Insurance Put: Dec $45 Put UPL-XI (cancelled not triggered)
UNH - $63.64 Unitedhealth Group ** Stop Loss $62.50 **
** Profit Target $65.00 **
UNH is still hugging $64 like a security blanket but it can't seem to make a break higher. The sharp dip last Monday scared me and I am afraid there are more sellers just waiting for the calendar to turn over to January 3rd. We are up +$4 in the LEAP and I expect some selling in January. I set a profit target of $65 and raised the stop to $62.50. Any movement at all and we will be out.

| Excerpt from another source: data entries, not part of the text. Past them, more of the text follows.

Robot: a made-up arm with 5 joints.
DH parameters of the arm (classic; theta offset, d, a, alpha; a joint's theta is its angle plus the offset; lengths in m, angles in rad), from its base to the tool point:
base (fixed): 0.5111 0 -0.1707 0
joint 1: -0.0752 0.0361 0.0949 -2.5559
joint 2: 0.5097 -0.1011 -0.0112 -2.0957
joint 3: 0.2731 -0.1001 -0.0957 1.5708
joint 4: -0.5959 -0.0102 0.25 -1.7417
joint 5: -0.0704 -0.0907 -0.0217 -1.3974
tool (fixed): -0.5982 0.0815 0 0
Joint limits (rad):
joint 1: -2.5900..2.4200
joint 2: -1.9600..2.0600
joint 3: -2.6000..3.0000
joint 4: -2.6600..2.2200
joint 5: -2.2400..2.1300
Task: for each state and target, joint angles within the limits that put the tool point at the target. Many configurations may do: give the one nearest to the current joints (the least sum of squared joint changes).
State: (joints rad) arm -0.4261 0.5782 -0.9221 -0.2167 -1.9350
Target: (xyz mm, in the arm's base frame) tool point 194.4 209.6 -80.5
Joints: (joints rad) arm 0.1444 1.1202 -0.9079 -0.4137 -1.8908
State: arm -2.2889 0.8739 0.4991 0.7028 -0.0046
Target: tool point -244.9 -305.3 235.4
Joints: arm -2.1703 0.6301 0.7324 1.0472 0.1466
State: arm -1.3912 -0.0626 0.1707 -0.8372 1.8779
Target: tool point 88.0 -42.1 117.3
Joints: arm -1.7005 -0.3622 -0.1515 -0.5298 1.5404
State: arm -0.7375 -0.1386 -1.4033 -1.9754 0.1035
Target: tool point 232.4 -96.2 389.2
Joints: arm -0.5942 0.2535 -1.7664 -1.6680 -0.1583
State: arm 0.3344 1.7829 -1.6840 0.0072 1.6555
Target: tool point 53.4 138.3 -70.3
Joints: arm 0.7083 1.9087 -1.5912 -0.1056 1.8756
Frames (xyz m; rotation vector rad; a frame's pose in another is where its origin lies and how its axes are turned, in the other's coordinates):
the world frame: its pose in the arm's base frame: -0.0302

UnitedHealth is the leader in the managed heathcare sector. Earnings are soaring, +31% in Q3 to $2.43 billion and the outlook is only up. With health care costs rising more and more companies will turn to UNH to lessen their benefit expenses. We are also expecting a seasonal bounce now that October is behind us. There were two strong sell cycles in October as funds took profits from a long period of gains. Historically health care companies have done very well over the next three months as funds look for safe havens for year-end cash. UNH gained +37% from the October lows for the same period in 2004. Buyers appear on every dip to the 100-day average currently at $55.
UnitedHealth Group Incorporated is a diversified health and well-being company, serving approximately 55 million Americans. The Company provides individuals with access to healthcare services and resources through more than 460,000 physicians and other care providers, and 4,200 hospitals across the United States. It manages approximately $60 billion in aggregate annual healthcare spending on behalf of more than 250,000 employer-customers and the consumers it serves. The Company conducts its business primarily through four operating divisions: Uniprise, Health Care Services, Specialized Care Services and Ingenix. On July 29, 2004, the Health Care Services business segment acquired Oxford Health Plans, Inc. (Oxford). Oxford provides healthcare and benefit services for individuals and employers, principally in New York City, northern New Jersey and southern Connecticut.